[Rule] KSatisfiability to MaxCut

[zazabap]

Source: KSatisfiability
Target: MaxCut
Motivation: Classic NP-completeness reduction connecting Boolean satisfiability to graph partitioning, establishing MaxCut as NP-hard.
Reference: Garey, Johnson & Stockmeyer, "Some simplified NP-complete graph problems," Theoretical Computer Science 1(3), 237–267 (1976). Also: Garey & Johnson, Computers and Intractability (1979), Section 3.2.5.

Reduction Algorithm

Given a 3-SAT instance with $n$ variables $x_1, \ldots, x_n$ and $m$ clauses $C_1, \ldots, C_m$:

Notation:

• $n$ = number of variables, $m$ = number of clauses (each clause has exactly 3 literals)
• For variable $x_i$, create two vertices: $v_i$ (positive literal) and $v_i'$ (negative literal)
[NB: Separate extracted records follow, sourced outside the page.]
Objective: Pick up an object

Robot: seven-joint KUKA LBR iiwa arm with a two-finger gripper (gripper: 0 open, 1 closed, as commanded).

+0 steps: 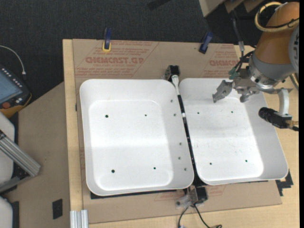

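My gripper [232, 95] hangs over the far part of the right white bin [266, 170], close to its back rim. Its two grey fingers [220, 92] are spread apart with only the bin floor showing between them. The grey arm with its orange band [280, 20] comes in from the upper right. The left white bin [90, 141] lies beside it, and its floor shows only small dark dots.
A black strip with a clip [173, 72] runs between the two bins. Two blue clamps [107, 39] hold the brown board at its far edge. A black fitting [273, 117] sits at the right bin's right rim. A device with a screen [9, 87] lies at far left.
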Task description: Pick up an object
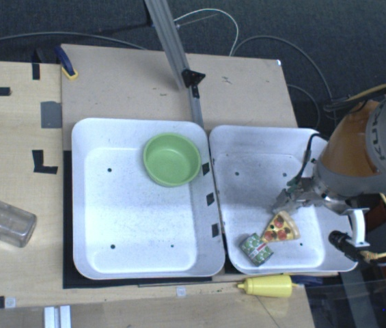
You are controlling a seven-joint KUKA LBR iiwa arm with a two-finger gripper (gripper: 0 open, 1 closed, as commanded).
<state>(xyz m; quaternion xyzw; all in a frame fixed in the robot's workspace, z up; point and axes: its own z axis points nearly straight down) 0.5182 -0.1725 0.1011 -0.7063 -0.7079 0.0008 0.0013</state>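
The gripper, its opening impossible to judge, hovers just above the pizza slice, nothing lifted yet.

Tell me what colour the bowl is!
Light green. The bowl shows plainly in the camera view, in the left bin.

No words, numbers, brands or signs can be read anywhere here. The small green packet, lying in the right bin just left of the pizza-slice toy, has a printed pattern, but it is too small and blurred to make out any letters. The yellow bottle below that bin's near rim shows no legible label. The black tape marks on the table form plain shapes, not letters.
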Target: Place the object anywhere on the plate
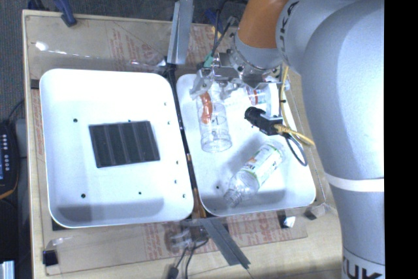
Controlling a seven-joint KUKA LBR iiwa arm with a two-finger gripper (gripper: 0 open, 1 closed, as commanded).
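Two white bins are sitting side by side on the bench. Left bin [65, 140] is holding a dark ribbed plate [124, 144], lying flat near its middle. Right bin [297, 196] is holding two clear plastic bottles: one with an orange label [212, 121] lying lengthwise toward the far end, one with a green-white label [256, 173] lying slantwise nearer the front, well apart from the plate. Grey arm [339, 75] with orange band is reaching in from the right, gripper [219, 78] hanging over the far end of the orange-label bottle. Jaw state: cannot tell, wrist hardware is crowding the view there
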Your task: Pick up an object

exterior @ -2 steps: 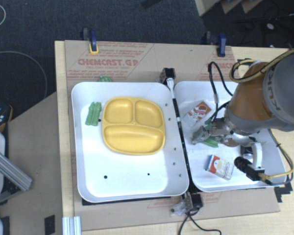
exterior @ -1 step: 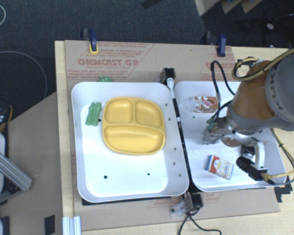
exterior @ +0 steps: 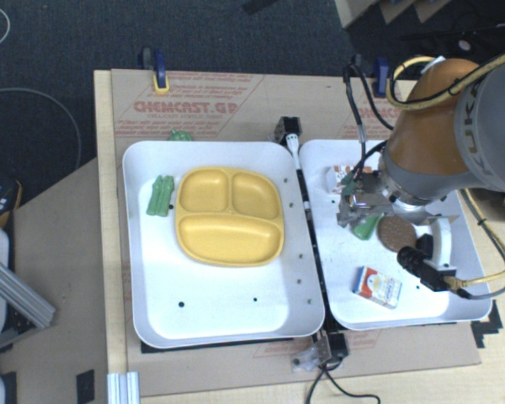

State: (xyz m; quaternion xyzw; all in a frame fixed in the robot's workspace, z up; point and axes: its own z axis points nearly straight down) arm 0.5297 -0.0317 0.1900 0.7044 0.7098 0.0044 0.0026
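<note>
1. My tool (exterior: 356,211) sits over a small green object (exterior: 366,225) in the right bin (exterior: 421,310), right of centre frame.
2. Whether it grips, I cannot tell.
3. One yellow divided plate (exterior: 230,215), one green piece (exterior: 161,195), one small box (exterior: 378,286).

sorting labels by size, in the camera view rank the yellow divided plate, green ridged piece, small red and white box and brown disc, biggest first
1. yellow divided plate, clearly largest
2. small red and white box
3. green ridged piece and brown disc: too alike to rank, and the arm covers part of the disc
</note>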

Variable mapping (variable gadgets):

1. For each variable $x_i$, create two vertices $v_i$ and $v_i'$ representing $x_i$ and $\neg x_i$.
2. Connect $v_i$ and $v_i'$ with an edge of weight $m$. This forces them onto opposite sides of any large cut, encoding that a variable and its negation have opposite truth values.

This gives $2n$ vertices and $n$ edges from variable gadgets.

Constraint/objective transformation (clause gadgets):
3. For each clause $C_j = (\ell_a \lor \ell_b \lor \ell_c)$:

• Add a triangle (3 edges, weight 1 each) connecting the three literal-vertices.
• For each literal $\ell$ in the clause, add an edge of weight 1 between the literal-vertex and its complement-vertex (these accumulate onto the variable-gadget edges when parallel edges are merged).

4. Cut threshold: The instance is satisfiable iff the maximum cut value $\geq n \cdot m + 2m$. Each variable gadget contributes $m$ + (number of occurrences) from the forced-opposite edges; each satisfied clause contributes exactly 2 from its triangle.

Solution extraction: For variable $x_i$, if $v_i$ is on side $S$ of the partition, set $x_i = \text{true}$; otherwise $\text{false}$. The complement vertex $v_i'$ will be on the opposite side in any optimal cut.

Size Overhead

Target metric (code name)	Polynomial (using symbols above)
num_vertices	$2n$
num_edges	$n + 6m$ (variable-gadget base edges + 3 triangle edges + 3 complement edges per clause; parallel edges merged by summing weights)

Validation Method

• Construct small 3-SAT instances, reduce to MaxCut, solve both with BruteForce.
• Verify that satisfying assignments map to maximum cuts, and unsatisfiable instances have strictly smaller maximum cut.
• Test with both satisfiable and unsatisfiable instances.

Example

Source: 3-SAT with $n=3$, $m=2$

• Variables: $x_1, x_2, x_3$
• $C_1 = (x_1 \lor x_2 \lor x_3)$
• $C_2 = (\neg x_1 \lor \neg x_2 \lor x_3)$

Reduction:

• Vertices: $v_1, v_1', v_2, v_2', v_3, v_3'$ (6 vertices total)
• Variable gadget edges: $(v_1, v_1')$ $w=2$, $(v_2, v_2')$ $w=2$, $(v_3, v_3')$ $w=2$
• $C_1$ triangle: $(v_1, v_2)$ $w=1$, $(v_2, v_3)$ $w=1$, $(v_1, v_3)$ $w=1$
• $C_1$ complement edges: add $w \mathrel{+}= 1$ to $(v_1, v_1')$, $(v_2, v_2')$, $(v_3, v_3')$
• $C_2$ triangle: $(v_1', v_2')$ $w=1$, $(v_2', v_3)$ $w=1$, $(v_1', v_3)$ $w=1$
• $C_2$ complement edges: add $w \mathrel{+}= 1$ to $(v_1', v_1)$, $(v_2', v_2)$, $(v_3, v_3')$
• Final variable gadget weights: $(v_1, v_1')$ $w=4$, $(v_2, v_2')$ $w=4$, $(v_3, v_3')$ $w=4$

Solution: $x_1=\text{T}$, $x_2=\text{F}$, $x_3=\text{T}$ satisfies both clauses. Partition $S={v_1, v_2', v_3}$, complement $={v_1', v_2, v_3'}$. The cut crosses all variable-gadget edges (contributing 12) plus clause triangle edges that span the partition.